Sie hatte den Kopf gehoben. »Nach Skye«, sagte sie, »ich möchte nach Skye.«
»Okay«, sagte er ruhig, »dann lass uns aufbrechen.«
Vor lauter Erstaunen waren ihre Tränen versiegt. »Das geht doch nicht!«
»Und warum nicht?«, hatte er nur gefragt, und ihr war keine Antwort eingefallen.
»Für dich war es ja die perfekte Lösung aller Probleme«, sagte sie nun.

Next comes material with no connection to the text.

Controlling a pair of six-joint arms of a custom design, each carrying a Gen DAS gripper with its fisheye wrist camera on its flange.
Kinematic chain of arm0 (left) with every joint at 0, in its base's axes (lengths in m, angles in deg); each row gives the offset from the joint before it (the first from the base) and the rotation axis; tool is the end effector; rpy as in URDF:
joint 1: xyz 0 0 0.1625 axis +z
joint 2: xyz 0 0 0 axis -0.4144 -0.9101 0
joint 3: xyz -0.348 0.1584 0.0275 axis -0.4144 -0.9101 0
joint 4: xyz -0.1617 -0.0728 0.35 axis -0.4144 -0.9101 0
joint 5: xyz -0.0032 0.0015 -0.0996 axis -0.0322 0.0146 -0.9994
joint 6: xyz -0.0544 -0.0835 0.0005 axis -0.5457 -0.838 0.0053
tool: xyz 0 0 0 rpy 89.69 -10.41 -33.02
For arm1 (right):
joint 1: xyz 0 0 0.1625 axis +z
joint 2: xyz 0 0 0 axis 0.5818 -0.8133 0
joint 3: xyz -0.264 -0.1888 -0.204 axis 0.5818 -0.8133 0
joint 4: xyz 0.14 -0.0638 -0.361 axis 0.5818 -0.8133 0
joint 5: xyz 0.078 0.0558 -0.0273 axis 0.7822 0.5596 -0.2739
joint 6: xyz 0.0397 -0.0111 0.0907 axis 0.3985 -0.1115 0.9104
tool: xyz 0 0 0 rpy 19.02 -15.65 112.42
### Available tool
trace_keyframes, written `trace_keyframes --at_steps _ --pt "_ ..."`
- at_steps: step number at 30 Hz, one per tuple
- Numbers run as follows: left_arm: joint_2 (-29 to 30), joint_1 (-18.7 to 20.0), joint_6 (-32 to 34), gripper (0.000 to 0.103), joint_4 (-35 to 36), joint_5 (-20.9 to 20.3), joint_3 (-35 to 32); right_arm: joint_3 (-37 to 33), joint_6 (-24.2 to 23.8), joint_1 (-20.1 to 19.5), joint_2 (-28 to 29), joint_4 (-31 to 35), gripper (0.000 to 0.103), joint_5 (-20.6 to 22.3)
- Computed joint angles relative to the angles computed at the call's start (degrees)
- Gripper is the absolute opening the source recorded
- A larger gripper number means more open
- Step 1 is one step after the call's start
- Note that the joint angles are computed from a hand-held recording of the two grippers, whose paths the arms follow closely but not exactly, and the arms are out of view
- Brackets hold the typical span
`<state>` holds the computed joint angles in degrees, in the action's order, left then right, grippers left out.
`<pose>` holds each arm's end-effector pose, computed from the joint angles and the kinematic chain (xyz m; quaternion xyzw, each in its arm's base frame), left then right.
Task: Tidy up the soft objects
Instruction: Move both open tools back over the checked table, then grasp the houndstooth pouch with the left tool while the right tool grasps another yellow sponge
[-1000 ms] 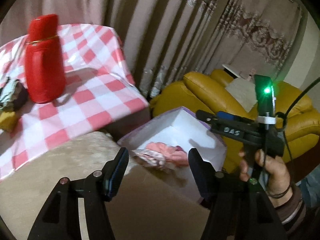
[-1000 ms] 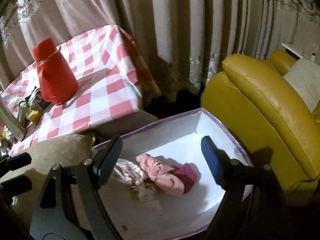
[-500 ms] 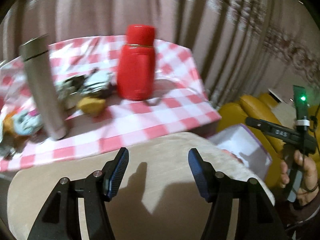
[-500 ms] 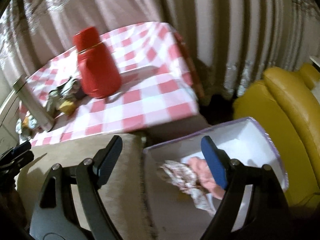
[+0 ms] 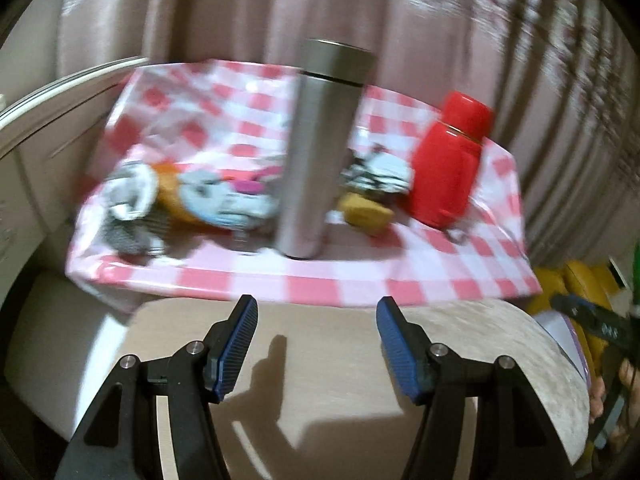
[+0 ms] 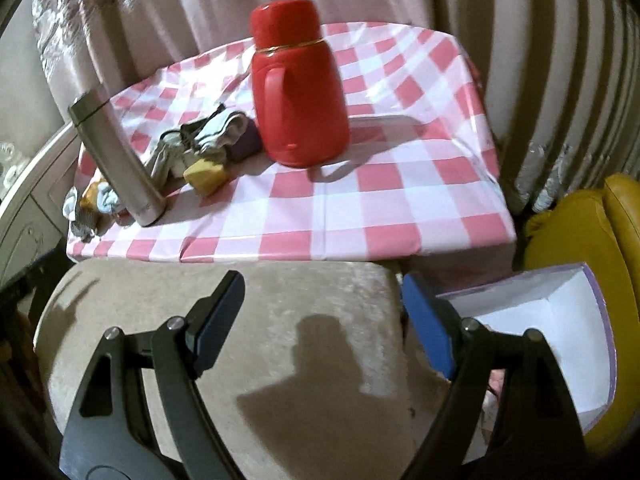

Noch immer war ihr nach Streit zumute. Daran mochten die Vorboten einer drohenden Migräne schuld sein und auch der Nebel, der wie eine Wand um sie herum waberte. Als wolle er in das Auto hineingekrochen kommen. »Ich meine, dass ich nicht nach London wollte.«
Er zuckte mit den Schultern. »Du lagst auf deinem Bett und weintest. Ich habe nichts dazu beigetragen.«
»Du hättest mir auch zureden können, mein Versprechen zu halten, das ich Frederic gegeben hatte.«
»He!« Er lachte leise. »Ich dachte, von dem Trip wärst du runter. Dass andere dir sagen, was du tun sollst. Du wolltest nach Skye, und nun fahren wir dorthin.«
»Gestern warst du dicht davor, von mir vor dem Krankenhaus, in dem Livia liegt, aus dem Auto gekippt zu werden. Du hättest nicht einmal gewusst, wo du die Nacht verbringen sollst.«
»Na ja, schlechter als jetzt hätte ich sie auch kaum verbracht.«
»Dann tut dir auch alles weh?«
»Klar. Ich bin außerdem ein ganzes Stück größer als du. Denkst du, für mich war es einfacher, meine Knochen zusammenzufalten?«
Urplötzlich verrauchte ihr Zorn.
»Ich müsste Kim anrufen«, sagte sie müde.
»Tu es.«
Sie betrachtete das Handy vor ihr auf der Ablage. Es war ausgeschaltet. Sie konnte sich denken, dass Frederic sie seit dem gestrigen Nachmittag, seit der Ankunft des Zuges in London, im Minutentakt zu erreichen suchte. Sicherlich hatte er auch schon mit den Walkers gesprochen und auch mit Kim. Ihre Tochter wusste also, dass ihre Mutter verschwunden war.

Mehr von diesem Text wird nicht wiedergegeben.